• **Task requirements**:
No pictures in the copy, please: retype all the records exactly.

═══ Data supplied

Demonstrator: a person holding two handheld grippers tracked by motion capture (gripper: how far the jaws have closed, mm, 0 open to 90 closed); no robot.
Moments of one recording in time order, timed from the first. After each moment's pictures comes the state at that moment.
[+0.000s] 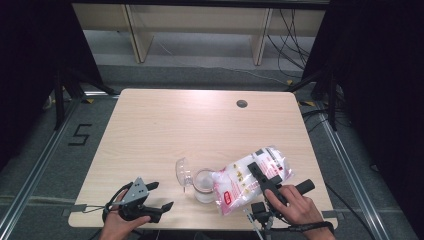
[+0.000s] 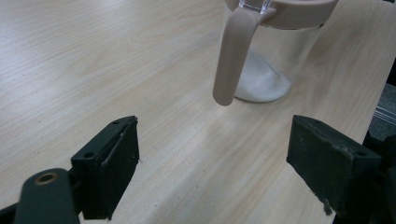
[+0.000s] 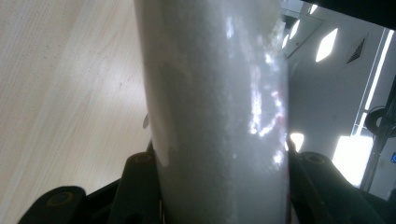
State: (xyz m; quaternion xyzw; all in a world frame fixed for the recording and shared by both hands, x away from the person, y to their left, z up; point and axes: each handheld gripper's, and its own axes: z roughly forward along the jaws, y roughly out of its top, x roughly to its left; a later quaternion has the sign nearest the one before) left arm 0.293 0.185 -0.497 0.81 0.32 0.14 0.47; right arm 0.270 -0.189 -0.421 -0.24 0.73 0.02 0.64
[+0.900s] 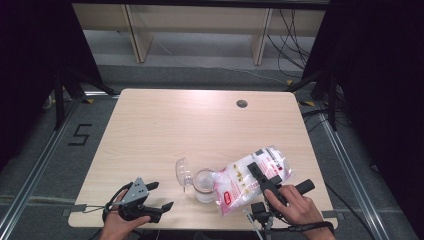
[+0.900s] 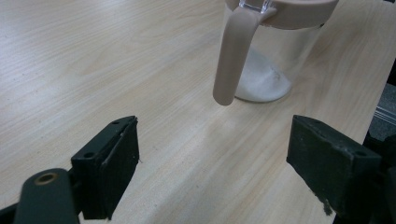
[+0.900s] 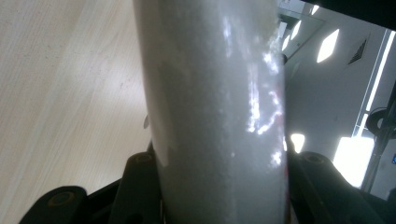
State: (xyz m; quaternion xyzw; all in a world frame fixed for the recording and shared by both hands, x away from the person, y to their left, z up) left arm 0.294 0.185 -0.498 0.81 0.32 0.14 0.48; right arm 0.271 -0.188 -0.420 -0.26 0.72 0.02 0.64
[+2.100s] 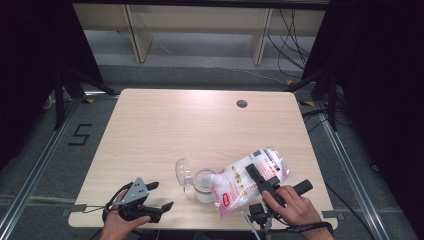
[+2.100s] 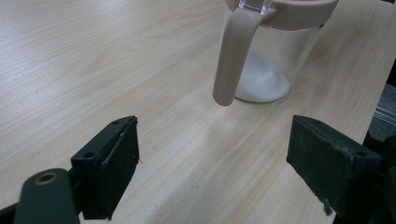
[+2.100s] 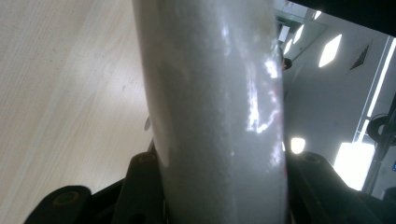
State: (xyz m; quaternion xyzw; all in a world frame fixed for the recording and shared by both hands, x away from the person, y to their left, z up) left arm 0.295 0.186 -0.497 0.81 0.31 0.15 0.47; right arm 0.268 -0.185 -0.423 -0.25 0.73 0.02 0.64
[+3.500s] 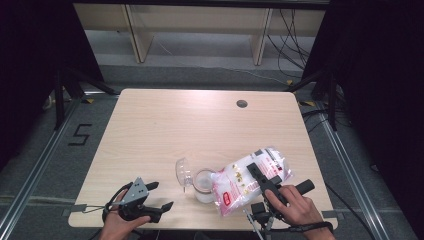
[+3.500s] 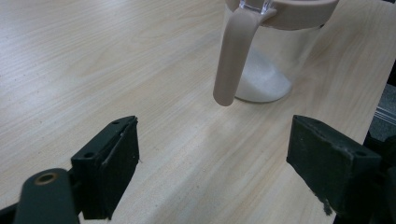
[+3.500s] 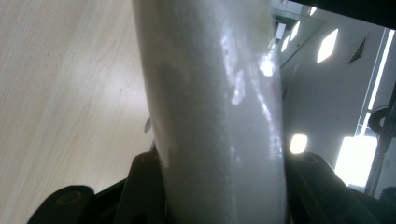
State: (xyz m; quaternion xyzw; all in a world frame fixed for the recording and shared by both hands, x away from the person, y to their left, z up) left arm 0.295 0.186 -0.497 0.81 0.31 0.15 0.47; right arm 0.269 -0.188 -0.417 -0.25 0.73 0.03 0.64
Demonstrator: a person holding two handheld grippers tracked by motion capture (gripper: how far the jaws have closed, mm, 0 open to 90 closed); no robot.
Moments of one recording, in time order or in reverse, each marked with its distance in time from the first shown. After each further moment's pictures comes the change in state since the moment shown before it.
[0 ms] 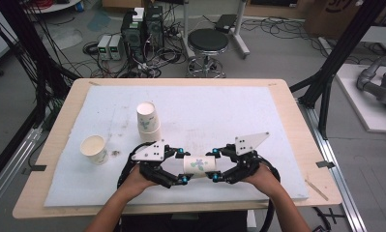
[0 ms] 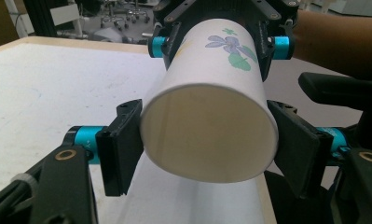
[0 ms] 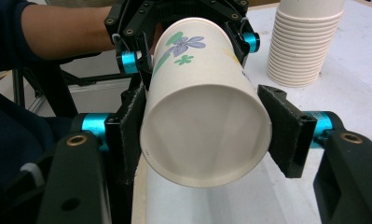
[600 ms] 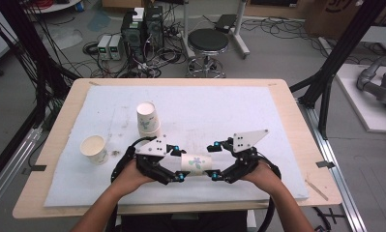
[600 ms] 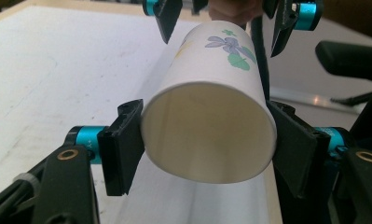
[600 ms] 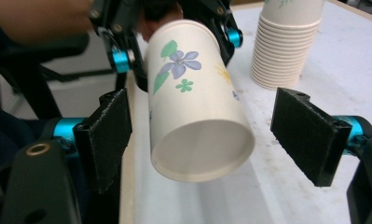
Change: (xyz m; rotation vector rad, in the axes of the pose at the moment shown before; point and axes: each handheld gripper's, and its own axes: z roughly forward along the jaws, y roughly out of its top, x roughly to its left) left arm -0.001 0.030 -0.008 0.247 0.064 0.033; right arm 0.003 0.016 0.000 0.044 -0.080 -0.025
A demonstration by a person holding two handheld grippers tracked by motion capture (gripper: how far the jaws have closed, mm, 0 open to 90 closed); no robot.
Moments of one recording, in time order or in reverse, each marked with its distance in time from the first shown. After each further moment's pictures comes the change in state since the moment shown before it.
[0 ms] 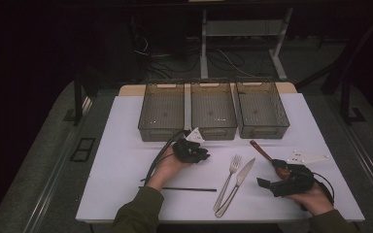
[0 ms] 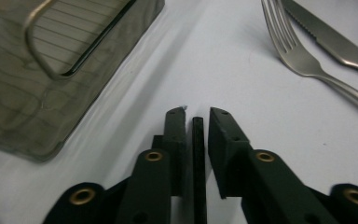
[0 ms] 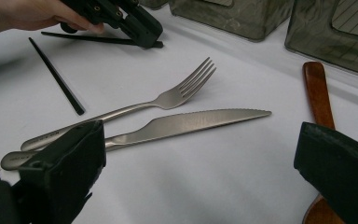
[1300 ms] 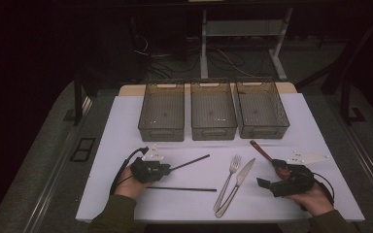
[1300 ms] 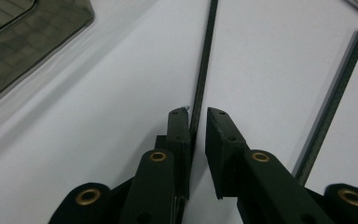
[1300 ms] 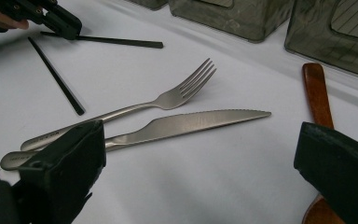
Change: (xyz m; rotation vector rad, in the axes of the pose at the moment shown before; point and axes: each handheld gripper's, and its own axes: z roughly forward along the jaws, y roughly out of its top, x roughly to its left) left arm -0.017 -0.085 -0.092 0.045 0.129 -0.105; right arm 0.001 0.000 -0.001 -0.001 -0.004 -0.007
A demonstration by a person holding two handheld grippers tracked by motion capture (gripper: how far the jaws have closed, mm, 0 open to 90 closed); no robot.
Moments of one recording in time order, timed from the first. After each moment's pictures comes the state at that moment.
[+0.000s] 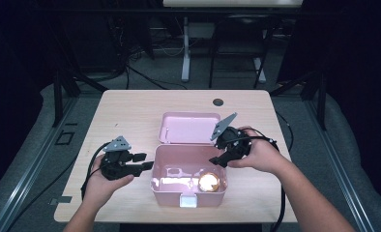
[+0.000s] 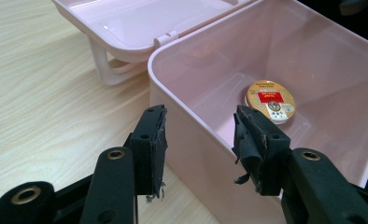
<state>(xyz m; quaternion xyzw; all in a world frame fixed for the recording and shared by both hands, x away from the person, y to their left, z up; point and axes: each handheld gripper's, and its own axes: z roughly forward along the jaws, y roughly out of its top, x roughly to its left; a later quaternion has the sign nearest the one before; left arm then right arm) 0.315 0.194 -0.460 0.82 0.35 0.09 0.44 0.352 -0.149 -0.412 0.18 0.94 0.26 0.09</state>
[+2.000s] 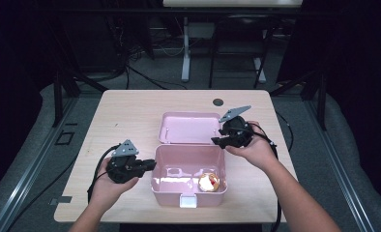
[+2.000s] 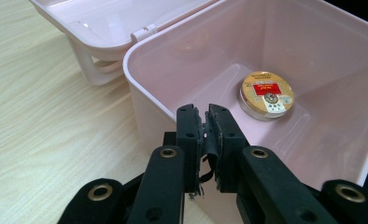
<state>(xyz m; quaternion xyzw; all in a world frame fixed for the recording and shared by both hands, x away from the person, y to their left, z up) 0.307 0.177 -0.465 0.84 0.34 0.10 0.42 0.386 -0.167 -0.429 0.32 0.87 0.33 0.16</state>
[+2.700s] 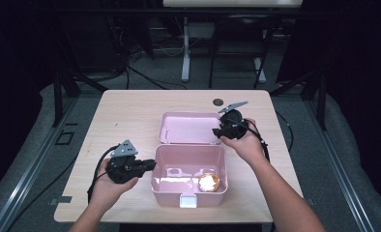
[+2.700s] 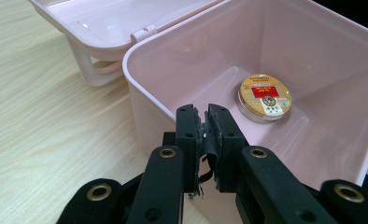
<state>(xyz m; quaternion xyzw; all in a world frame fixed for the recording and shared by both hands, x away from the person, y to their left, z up) 0.308 0.179 -0.466 0.83 0.34 0.09 0.43 0.421 -0.163 -0.453 0.43 0.82 0.32 0.18</state>
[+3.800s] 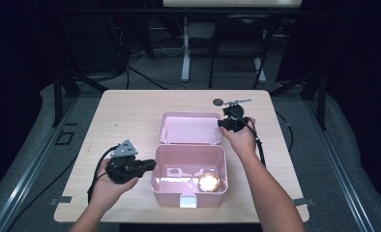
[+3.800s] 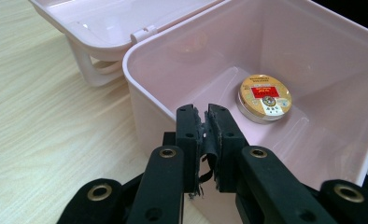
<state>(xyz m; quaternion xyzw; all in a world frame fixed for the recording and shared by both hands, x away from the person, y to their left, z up) 0.307 0.179 -0.467 0.83 0.34 0.09 0.43 0.461 -0.169 -0.480 0.57 0.73 0.33 0.19</state>
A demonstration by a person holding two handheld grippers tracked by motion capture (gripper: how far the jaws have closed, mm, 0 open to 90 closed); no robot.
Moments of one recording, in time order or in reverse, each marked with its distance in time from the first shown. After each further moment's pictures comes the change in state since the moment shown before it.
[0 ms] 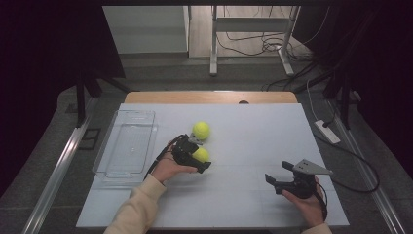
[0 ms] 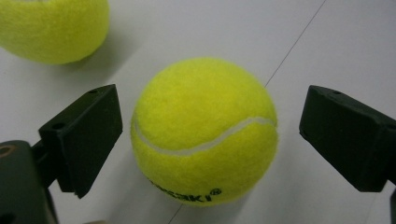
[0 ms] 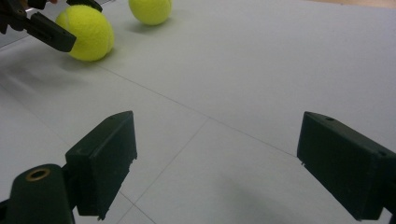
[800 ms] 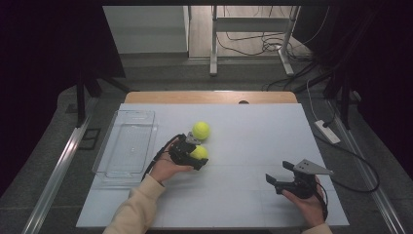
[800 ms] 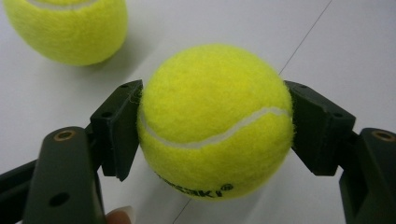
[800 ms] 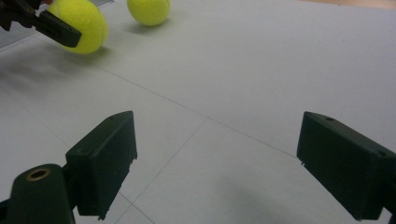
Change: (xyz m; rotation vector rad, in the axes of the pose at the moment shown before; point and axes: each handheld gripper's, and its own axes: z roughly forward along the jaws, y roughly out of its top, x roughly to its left) left arm 0.000 -0.003 -0.014 -0.041 0.037 0.018; right arm -0.001 0.000 -0.001 -0.003 -0.001 0.004
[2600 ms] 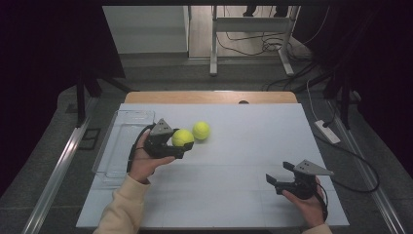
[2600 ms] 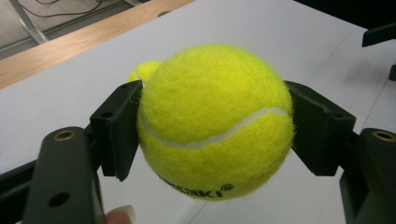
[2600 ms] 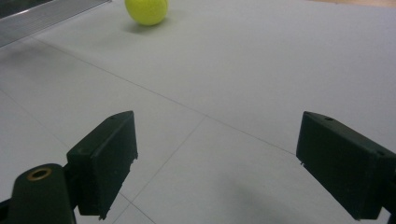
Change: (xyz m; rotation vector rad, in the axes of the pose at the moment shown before) left arm 0.016 -0.008 -0.091 -0.307 0.039 -0.104; right arm 0.000 -0.002 -0.001 0.001 -0.011 0.002
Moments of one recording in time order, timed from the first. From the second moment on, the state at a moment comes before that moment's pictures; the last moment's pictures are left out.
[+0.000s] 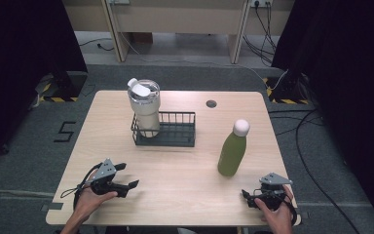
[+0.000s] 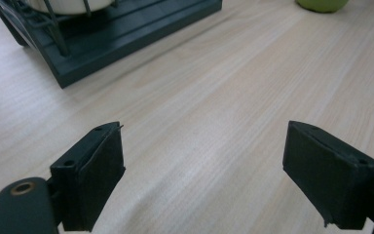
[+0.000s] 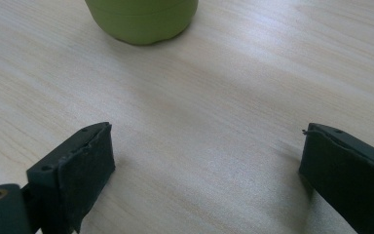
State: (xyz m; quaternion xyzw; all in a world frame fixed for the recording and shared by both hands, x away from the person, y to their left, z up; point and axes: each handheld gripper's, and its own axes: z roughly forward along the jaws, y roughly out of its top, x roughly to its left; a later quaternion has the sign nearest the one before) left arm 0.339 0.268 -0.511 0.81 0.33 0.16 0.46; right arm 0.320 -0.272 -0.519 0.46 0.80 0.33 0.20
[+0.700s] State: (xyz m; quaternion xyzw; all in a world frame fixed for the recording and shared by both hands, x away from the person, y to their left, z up) left arm 0.337 0.262 -0.525 0.85 0.33 0.14 0.39; right arm 0.320 -0.272 -0.519 0.46 0.80 0.33 0.20
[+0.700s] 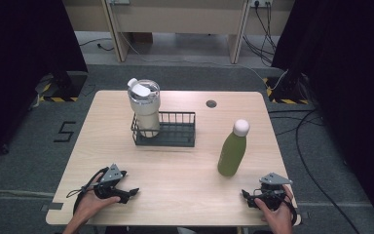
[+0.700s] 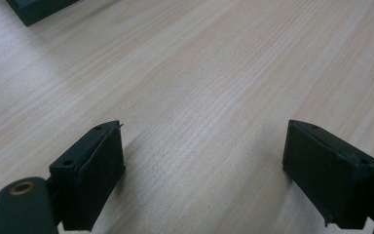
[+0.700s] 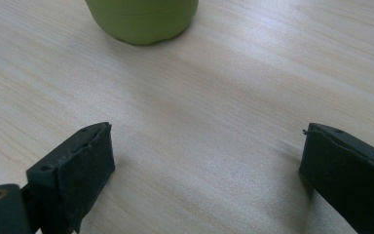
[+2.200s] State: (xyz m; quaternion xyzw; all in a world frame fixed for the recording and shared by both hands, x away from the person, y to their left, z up) left arm 0.337 0.262 -0.525 0.85 0.33 0.14 0.39; right arm 0.319 -0.246 -0.485 0.38 0.76 0.46 0.25
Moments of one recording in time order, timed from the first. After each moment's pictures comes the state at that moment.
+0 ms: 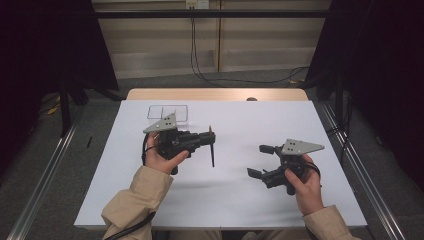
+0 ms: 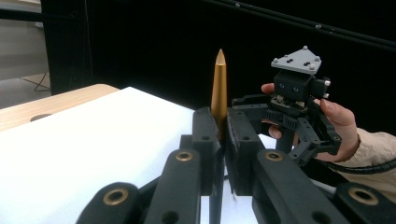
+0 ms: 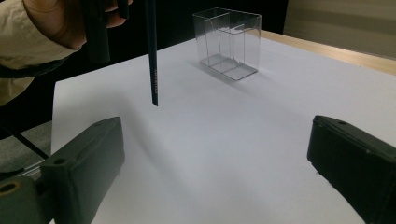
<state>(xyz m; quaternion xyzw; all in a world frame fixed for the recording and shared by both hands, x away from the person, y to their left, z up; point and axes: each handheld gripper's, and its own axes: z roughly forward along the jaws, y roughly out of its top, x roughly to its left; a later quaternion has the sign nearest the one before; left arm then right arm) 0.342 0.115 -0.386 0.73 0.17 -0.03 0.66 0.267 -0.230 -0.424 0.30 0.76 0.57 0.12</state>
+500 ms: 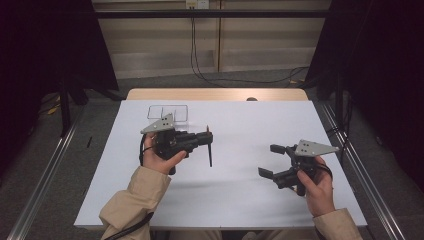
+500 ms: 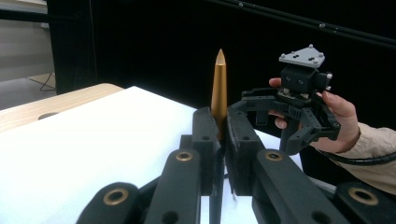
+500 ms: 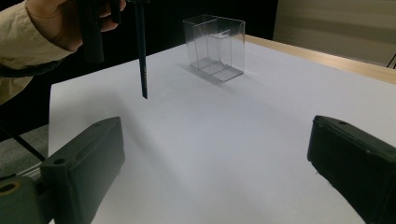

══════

• **Expected answer**:
Demonstrator: a person holding two handheld grippers tracked by motion capture (gripper: how far the jaws have closed, mm, 0 open to 90 closed); no robot.
Moments of one recording in time order, timed from the first. After each moment's pictures comes the state at that moment.
[+0.000s] 
[+0.000s] 
[+0.000s] 
State: (xyz m; quaternion xyzw; all in a world frame fixed for the recording and shared by both hands, x away from the person, y to their left, z up; point and axes: each handheld gripper's, and its own axes: z roughly forward along the jaws, y roughly out of its top, x roughly to its left; a later quaternion has the sign nearest the one before) left arm 0.293 0.185 -0.497 0.81 0.32 0.14 0.47; right arm 0.270 -0.189 -0.421 -0.24 0.73 0.02 0.64
[+0.900s] 
[+0.900s] 
[+0.900s] 
State: (xyz m; quaternion xyzw; all in a world frame fixed for the recording and shared by both hands, x away from the person, y to their left, z up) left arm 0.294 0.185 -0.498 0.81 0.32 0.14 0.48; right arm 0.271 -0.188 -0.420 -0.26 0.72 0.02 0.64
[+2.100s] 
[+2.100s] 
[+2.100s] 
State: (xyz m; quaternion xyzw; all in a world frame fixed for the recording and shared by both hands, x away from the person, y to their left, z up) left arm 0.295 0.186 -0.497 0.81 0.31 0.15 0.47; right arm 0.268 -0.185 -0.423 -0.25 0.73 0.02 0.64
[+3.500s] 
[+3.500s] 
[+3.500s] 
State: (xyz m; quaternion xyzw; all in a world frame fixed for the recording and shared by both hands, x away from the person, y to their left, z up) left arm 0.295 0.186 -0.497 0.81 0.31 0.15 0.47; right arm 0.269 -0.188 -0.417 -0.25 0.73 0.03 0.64
Demonstrator: a person holding two handheld grippers tracked by motion capture (gripper: how far the jaws have closed, mm, 0 open to 90 closed); no robot.
Moments of one recording, in time order or in reverse, each marked with its distance in time from the first shown. After each further moment's pictures comes the change in state since the moment shown before it.
[0 ms] 
[0 ms] 
[0 ms] 
[600 ms] 
[600 ms] 
[600 ms] 
Change: (xyz m; rotation vector rad, in the axes of the pose at the moment shown before; point and axes: each handheld gripper's, and its own axes: z roughly forward along the jaws, y roughly out of its top, x roughly to its left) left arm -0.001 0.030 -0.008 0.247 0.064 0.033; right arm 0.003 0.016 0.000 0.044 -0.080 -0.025
A demonstration by a person holding two handheld grippers tracked by motion capture (gripper: how far the jaws have closed, mm, 0 open to 90 closed); no robot.
Moments of one recording, in time order or in reverse, each marked with its distance in time from the first shown. After each further moment's pictures comes the change in state since the moment shown before it.
[0 ms] 
[0 ms] 
[0 ms] 
[1300 ms] 
[1300 ms] 
[1300 ms] 
Change: (xyz m; rotation vector rad, in the axes of the pose at the moment shown before; point and axes: each handheld gripper's, and its own axes: z roughly forward along the jaws, y roughly out of its top, x roughly to its left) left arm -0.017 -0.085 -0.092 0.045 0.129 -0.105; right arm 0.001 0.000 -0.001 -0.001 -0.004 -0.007
A demonstration by a person holding two handheld grippers tracked by motion capture (gripper: how far the jaws have closed, mm, 0 open to 90 closed); no robot.
Moments of one recording in time order, timed from the first. After each moment's pictures comes the state at that moment.
[+0.000s] 
[+0.000s] 
<state>(xyz m; quaternion xyzw; all in a world frame fixed for the recording and shared by both hands, x away from the person, y to their left, z up; point and axes: each handheld gripper's, and its own axes: z roughly forward along the jaws, y roughly out of its top, x roughly to its left; a later quaternion has the sign nearest the one before; left arm then right arm) 0.315 0.194 -0.460 0.82 0.35 0.09 0.44 0.352 -0.149 -0.412 0.18 0.94 0.26 0.09</state>
[+2.000s] 
[+2.000s] 
<state>(xyz m; quaternion xyzw; all in a world frame fixed for the recording and shared by both hands, x away from the person, y to their left, z up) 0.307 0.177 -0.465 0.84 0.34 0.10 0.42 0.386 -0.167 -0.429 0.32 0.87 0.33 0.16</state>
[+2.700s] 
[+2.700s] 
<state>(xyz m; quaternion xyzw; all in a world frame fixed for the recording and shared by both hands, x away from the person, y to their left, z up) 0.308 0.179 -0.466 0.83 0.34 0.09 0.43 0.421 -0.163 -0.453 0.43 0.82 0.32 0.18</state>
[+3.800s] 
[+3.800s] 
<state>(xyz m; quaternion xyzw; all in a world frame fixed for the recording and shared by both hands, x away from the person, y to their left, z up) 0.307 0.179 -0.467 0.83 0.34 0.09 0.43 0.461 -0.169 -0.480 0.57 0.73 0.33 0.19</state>
A demonstration by a person holding two handheld grippers tracked by motion capture (gripper: how far the jaws have closed, mm, 0 open to 90 closed); no robot.
Moments of one recording, in time order or in reverse, each marked with its distance in time from the first shown. After each further moment's pictures comes the change in state since the moment shown before it.
[0 ms] 
[0 ms] 
[0 ms] 
[800 ms] 
[800 ms] 
[800 ms] 
Change: (xyz m; rotation vector rad, in the axes of the pose at the moment shown before; point and axes: each handheld gripper's, and its own axes: z roughly forward along the jaws, y roughly out of its top, x roughly to its left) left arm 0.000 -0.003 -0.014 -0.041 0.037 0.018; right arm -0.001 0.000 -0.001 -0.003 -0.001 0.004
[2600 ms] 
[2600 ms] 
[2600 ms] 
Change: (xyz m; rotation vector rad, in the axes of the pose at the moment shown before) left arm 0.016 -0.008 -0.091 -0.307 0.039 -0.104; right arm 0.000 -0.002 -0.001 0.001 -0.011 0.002
Moments of one recording in time order, timed from the first. From the second moment on, the state at a moment comes before that moment's pictures; the last moment's pictures are left out.
[+0.000s] 
[+0.000s] 
[+0.000s] 
State: (xyz m; quaternion xyzw; all in a world frame fixed for the recording and shared by both hands, x away from the person, y to their left, z up; point and axes: each handheld gripper's, and its own axes: z roughly forward along the jaws, y roughly out of its top, x roughly to its left; a later quaternion has the sign nearest the one before) left arm 0.339 0.268 -0.511 0.81 0.33 0.16 0.46; right arm 0.320 -0.272 -0.519 0.46 0.80 0.33 0.20
[+0.700s] State: (xyz m; quaternion xyzw; all in a world frame fixed for the recording and shared by both hands, x away from the person, y to their left, z up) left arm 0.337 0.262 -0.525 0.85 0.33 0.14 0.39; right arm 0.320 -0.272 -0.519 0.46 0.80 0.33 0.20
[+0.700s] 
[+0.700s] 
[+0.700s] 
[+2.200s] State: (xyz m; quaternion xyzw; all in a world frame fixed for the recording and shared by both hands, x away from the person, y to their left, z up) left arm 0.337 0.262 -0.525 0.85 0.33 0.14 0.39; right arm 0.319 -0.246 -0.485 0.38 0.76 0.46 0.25
Moments of one recording in time order, timed from the first. After each moment's pictures comes the state at that moment.
+0 ms: 
+0 ms: 
+0 ms: 
<state>(xyz m; quaternion xyzw; all in a world frame fixed for the recording and shared by both hands, x away from the person, y to their left, z up; point and axes: each handheld gripper's, and its own axes: z roughly forward along the jaws, y roughly out of its top, x roughly to its left; a later quaternion has the sign nearest the one before; left arm then right arm) 0.342 0.115 -0.386 0.73 0.17 -0.03 0.66 0.267 -0.230 -0.424 0.30 0.76 0.57 0.12</state>
+500 ms: 
+500 ms: 
+500 ms: 

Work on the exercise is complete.